One of the niftiest things about ChatGPT is its ability to recall information from earlier in the chat. This allows us to follow up on the AI’s responses and continue the conversation, which we did:
Follow Up Question
“Given those performance issues, what would the priority be for correcting the problems?”
Our expert’s evaluation: Dan thought the follow-up here was a little better. But again, he didn’t agree with ChatGPT’s order—refrigerant charge should probably be third, not first. The most likely answer to this issue is airflow. System sizing he thought was an interesting answer, but it’s not something a field tech is generally going to correct. And thermostat calibration doesn’t make any sense.
Second Follow Up Question
“Wait a second. The mantra of most experts, like Bryan Orr, is ABC—airflow before charge. And, shouldn’t the building envelope be a much higher priority?”
Our response: This answer was interesting because it shows that while ChatGPT can sound quite confident in its initial responses, it’s pretty easy to get it to change its mind—we “bullied” the AI a little bit, and it immediately reordered the list without really addressing why it might have been wrong earlier.
“This system is 3.5 tons/btuh. Based on this data, what would you estimate the actual capacity of the system to be?”
Our expert’s evaluation: As Dan points out, the AI is doing the formula for sensible capacity, which is not a terrible assumption and is likely to get you quite close to the actual answer. But, it plugs in an incorrect data point—it took the return wet bulb temperature and used it as the return air temperature. So it did the formula correctly, just with the wrong numbers.
(To ChatGPT’s credit, it does note that the answer it arrives at is not physically possible and suggests that there is either a problem with the data itself or system performance. But it doesn’t mention that it created the problem with the data on its own.)
“A 5-year-old gas furnace has been operating well, but lately it will blow hot air, then cool air, then hot air, then cool air. It’s never done this before. What might be wrong?”
Our expert’s evaluation: Great stuff, according to Dan, just not organized in the right way. A clogged air filter could absolutely be the issue. But thermostat issues would be quite unlikely, so it shouldn’t be the second possibility. And there would have to be a catastrophic issue for ductwork to be the cause, like someone accidentally stepping on and crushing the duct.
“My furnace gas valve is not opening.

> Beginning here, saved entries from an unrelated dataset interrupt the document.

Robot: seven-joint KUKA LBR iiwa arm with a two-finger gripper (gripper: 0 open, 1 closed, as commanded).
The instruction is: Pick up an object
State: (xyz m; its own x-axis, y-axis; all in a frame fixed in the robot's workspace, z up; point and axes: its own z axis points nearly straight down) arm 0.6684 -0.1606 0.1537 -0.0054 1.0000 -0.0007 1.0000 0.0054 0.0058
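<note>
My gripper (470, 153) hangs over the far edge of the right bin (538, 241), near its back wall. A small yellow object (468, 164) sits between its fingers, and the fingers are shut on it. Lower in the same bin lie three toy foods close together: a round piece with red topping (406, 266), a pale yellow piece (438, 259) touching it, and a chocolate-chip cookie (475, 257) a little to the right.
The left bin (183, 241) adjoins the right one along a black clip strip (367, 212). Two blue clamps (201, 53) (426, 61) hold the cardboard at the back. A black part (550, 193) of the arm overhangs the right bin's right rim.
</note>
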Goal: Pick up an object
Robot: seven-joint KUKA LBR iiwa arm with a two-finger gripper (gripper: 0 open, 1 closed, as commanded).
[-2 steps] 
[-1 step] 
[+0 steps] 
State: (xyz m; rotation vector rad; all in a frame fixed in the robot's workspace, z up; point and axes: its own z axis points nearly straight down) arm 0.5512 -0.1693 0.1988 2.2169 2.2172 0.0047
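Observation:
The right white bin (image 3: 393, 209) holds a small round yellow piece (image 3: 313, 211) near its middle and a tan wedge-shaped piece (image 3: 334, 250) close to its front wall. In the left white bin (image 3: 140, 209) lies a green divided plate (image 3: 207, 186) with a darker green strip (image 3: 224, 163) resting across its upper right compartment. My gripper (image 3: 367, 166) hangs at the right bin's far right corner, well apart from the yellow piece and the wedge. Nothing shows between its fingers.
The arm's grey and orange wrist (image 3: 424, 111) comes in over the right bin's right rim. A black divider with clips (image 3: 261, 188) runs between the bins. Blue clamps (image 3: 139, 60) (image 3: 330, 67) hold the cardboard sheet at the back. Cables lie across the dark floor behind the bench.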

The valve is getting 21 volts to the terminals. Is the valve bad?”
Our expert’s evaluation: Dan thought the AI’s response was fun to think about in theory, but when he reread the question, it seems like ChatGPT is kind of over-complicating the question. The answer is “Yes, the valve is bad.”
Overall Takeaway From Our First Test of ChatGPT
Even when asked fairly technical building science questions, ChatGPT is smart enough to provide in-depth responses and to make a number of accurate and sensible suggestions. But a technician would still need to be knowledgeable enough to parse the AI’s answers and separate the useful ideas from the ones that can be ignored.